Reputation: 78
I have two classes with no inheritance relationship (well, excepting being Object):
class A
{
Member1 m1;
Member2 m2;
}
class B
{
Member1 m3;
Member2 m4;
}
Each member of a class is paierd with a member of the same arbitrary type in the other class, it might or might not have the same name, it can be null. I would like to do something like this:
if (b.m3 != null) a.m1 = b.m3;
just to update values that are not null, where a
is an instance of class A
and b
is an instance of class B
.
The number of members to update might grow with time, I'd like some more general and elegant way to do the update, something to be used like this:
a.Update(d => d.m1, b.m3)
I have tried with an extension method:
public static void Update<TSource, TKey>(this TSource source, Func<TSource, TKey> key, TKey newValue)
where TSource : A
{
if (newValue != null)
{
key(source) = newValue;
}
}
but there is clearly something wrong because I get an exception saying that the left-hand side of the the equality key(source)
must be a variable.
Any ideas?
Upvotes: 1
Views: 68
Reputation: 70523
You could do something like this
Member1 m1;
public Setm1(Member1 in)
{
if (in != null) m1 = in;
}
Then your code is very simple:
a.Setm1(b.m3);
Or you could use the accessor (with the same code) and you would have
public Member1 Setm1
{
set { if (value != null) m1 = value;
}
a.Setm1 = b.m3;
Upvotes: 0
Reputation: 32276
The reason this doesn't work is because a Func
is literally a function that returns a value. When called you have to assign that value to a variable, thus the error message you are getting. Instead of a Func
you could use an Action
and pass both the source and the key to it.
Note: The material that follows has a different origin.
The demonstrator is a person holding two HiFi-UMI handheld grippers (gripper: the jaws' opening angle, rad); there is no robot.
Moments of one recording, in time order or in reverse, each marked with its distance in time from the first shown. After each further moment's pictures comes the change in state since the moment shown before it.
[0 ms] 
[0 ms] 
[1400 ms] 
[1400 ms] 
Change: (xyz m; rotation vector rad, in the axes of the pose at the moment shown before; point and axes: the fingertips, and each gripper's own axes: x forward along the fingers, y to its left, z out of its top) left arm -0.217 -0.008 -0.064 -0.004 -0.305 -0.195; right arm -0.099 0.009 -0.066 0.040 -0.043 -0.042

public static void Update<TSource, TKey>(
this TSource source,
Action<TSource, TKey> action,
TKey newValue)
where TSource : A
{
if (newValue != null)
{
action(source, newValue);
}
}
Then call it like this.
a.Update((myA, val) => myA.m1 = val, b.m3);
But really it would be simpler to just do the following
a.m1 = b.m3 ?? a.m1;
That will assign b.m3
to a.m1
if it is not null
. Otherwise it just assigns a.m1
to itself.
Although for this specific case you should look into mapping libraries that can handle this type of thing for you.